The Problem with Error Log Notifications
While there are several actions that can be used in Instalink to directly alert an administrator to an issue with a data flow, such as "Respond with Error", "Send to URL", or "Send Message", there are situations where receiving a direct notification on service errors may not be ideal. For example, imagine a data flow where the administrator receives an email every time a call fails to send to an external API. This may initially seem to be an intuitive way to set up error notifications. However, the problem quickly becomes evident when the external API goes down and returns an error for each request. Indeed, a user may receive thousands of emails during a service outage if a data flow is set up to send an email to an administrator on every occurrence of a logged error.
Sending a notification on the error log should be used only in situations where the error is expected to be encountered infrequently.
A methodology for aggregating error records should be the preferred design pattern. Instalink uses Observers to watch error logs and send notifications to administrators when specific criteria for an alert status is reached.
How to Set Up Observers
An Observer requires two components:
- A monitoring rubric that defines the criteria for when to go to an alert state.
- A Topic record that will receive the alert notifications.
Topics contain a list of email addresses and phone numbers that will receive a notification. In Instalink, go to "Observers" and then find the "Topics" link in the submenu. Click "+ New" on the Topics page to create a new Topic. Select the account that the Topic is assigned to and then add the desired email addresses and phone numbers to the Subscriptions list. Click "Save Changes" to commit the record.
Now that you have a Topic record, you may add an Observer to any data flow. Navigate to the desired data flow that you'd like to observe. Click on the top level "IF" action (usually a LISTEN or a CRON).
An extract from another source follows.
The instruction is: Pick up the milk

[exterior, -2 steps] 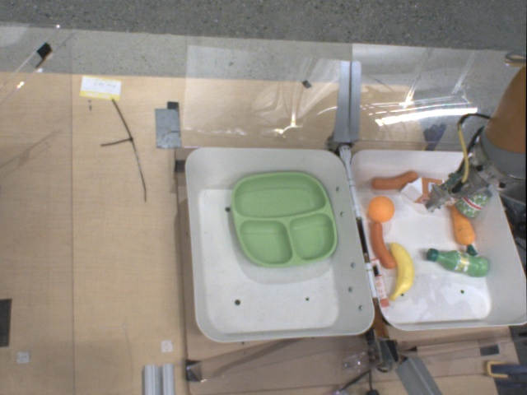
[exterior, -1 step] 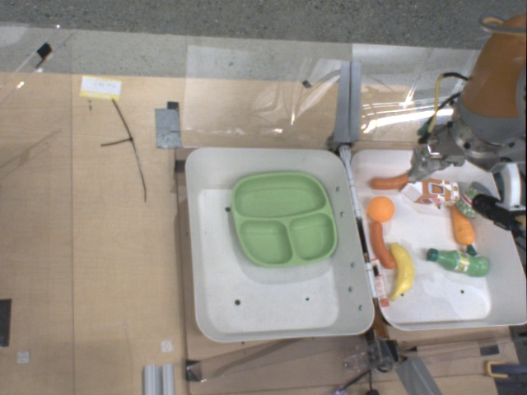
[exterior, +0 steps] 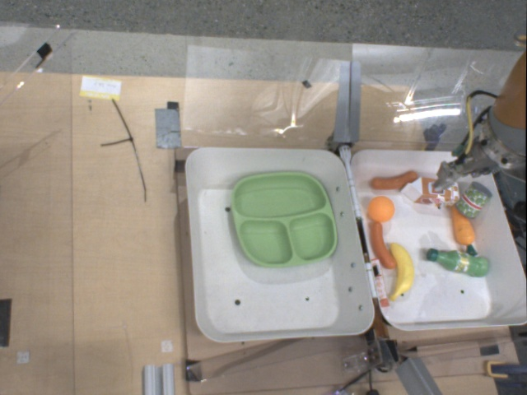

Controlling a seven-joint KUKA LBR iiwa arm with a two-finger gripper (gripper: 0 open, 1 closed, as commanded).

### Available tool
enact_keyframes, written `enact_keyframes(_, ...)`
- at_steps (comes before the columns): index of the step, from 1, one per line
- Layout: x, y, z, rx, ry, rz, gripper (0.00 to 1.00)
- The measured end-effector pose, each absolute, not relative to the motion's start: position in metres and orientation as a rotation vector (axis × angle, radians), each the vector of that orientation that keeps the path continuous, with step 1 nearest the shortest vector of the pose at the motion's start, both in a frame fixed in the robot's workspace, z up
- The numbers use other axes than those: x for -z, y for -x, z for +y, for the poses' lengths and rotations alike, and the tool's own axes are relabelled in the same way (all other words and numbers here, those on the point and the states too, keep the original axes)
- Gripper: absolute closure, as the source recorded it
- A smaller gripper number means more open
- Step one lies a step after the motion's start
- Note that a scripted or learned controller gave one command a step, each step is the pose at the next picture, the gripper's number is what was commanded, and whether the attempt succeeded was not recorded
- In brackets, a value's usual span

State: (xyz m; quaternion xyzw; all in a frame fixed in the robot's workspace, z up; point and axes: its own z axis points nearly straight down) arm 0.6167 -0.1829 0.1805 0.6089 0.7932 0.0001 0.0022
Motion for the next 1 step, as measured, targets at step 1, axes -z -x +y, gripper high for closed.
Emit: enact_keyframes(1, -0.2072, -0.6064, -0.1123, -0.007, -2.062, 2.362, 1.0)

Navigate through the corresponding action form and expand the "Observers" sub-heading. Give the observer a title that is unique and will easily identify the process when listed amongst other observers. Adjust the settings of the observer to the desired criteria. A description field will update as the settings are modified to explain the meaning of the observer criteria.
- Iteration: How often (in minutes) that the observer will check the logs.
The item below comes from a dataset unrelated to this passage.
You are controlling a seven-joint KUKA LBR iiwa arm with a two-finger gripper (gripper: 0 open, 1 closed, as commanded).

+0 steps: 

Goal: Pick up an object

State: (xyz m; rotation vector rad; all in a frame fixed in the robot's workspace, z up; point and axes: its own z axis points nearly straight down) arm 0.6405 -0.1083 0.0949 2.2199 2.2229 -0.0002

- Observe Data: Select what will be observed. You can select to observe either a percentage of log occurrences or a specific count of log occurrences.
- Condition: Select whether or not to trigger when the criteria is above or is less than the defined criteria.
- Value: Set the value of the percentage, or the number, of logs that have been observed.
- Consecutive Occurrences: Set the number of times in a row that an observed value must meet the condition.
- Duration: The number of previously elapsed minutes to consider when evaluating the iterations.
- Then: You can set the alert to trigger when the criteria is met. You can also invert this and trigger an all clear status when the criteria is met.
Select "Publish message on alert" checkbox to send a notification when the Observer enters the alert status. Select "Publish message on clear" to send a notification when the observer is no longer in an alert status. Both alert and clear notifications may be enabled on a single Observer.
Select the Topic that you wish to send the Observer notifications to for both the Alert and the Clear states. Set a message title and message content. This is the actual text that will appear on either the text message or email notification. Because observers are monitoring an aggregation of service logs, it is not possible to include data from specific logs or request records in the alert message.
You may toggle the Observer on and off by selecting the "Active" checkbox. Also, multiple Observers may be added to a single data flow.
Note that the notification will only be triggered once. This means that if an Observer that is continuously in an Alert state over the course of multiple iterations will only send one message. A new message can only be sent once the state returns to the "All Clear" state. This prevents redundant messages from being sent to administrators.
IMPORTANT: The Observer only reads records that are logged. Error or success actions that do not create log records are excluded from the monitor's data. Make sure that the logs that you'd like to be included in the criteria are set up to create log records.
Emails or text messages are sent when an observer enters a state that triggers a notification to be sent to a Topic. Links may be added to observer message to allow a user easy access to the data flow or other relevant information.
Observers can also be monitored within the Instalink interface. Go to the Observers -> Current Status page to see a list of all active Observers and their current state.
Clicking on any Observer in the list will present the administrator with the history of alert statuses. The timestamps of when alert states are entered and exited are clearly presented. Direct links to the project and the process are also included.
Due to the flexibility of the Observer system, there are various ways that they can be utilized. Here are some possibilities:
- Send an alert whenever a data flow has an error rate greater than 80% during a ten minute period. This would likely be indicative of an external API or database service being down.
- Send a notification when there are more than 1000 orders successfully submitted in a one hour period. Something like this could be used to notify an administrator that they need to allocate additional resources to handle an influx of shipments.
- Send an alert when an endpoint has no success logs over a 24 hour period. This could indicate that an external service has stopped sending inbound requests to an Instalink endpoint.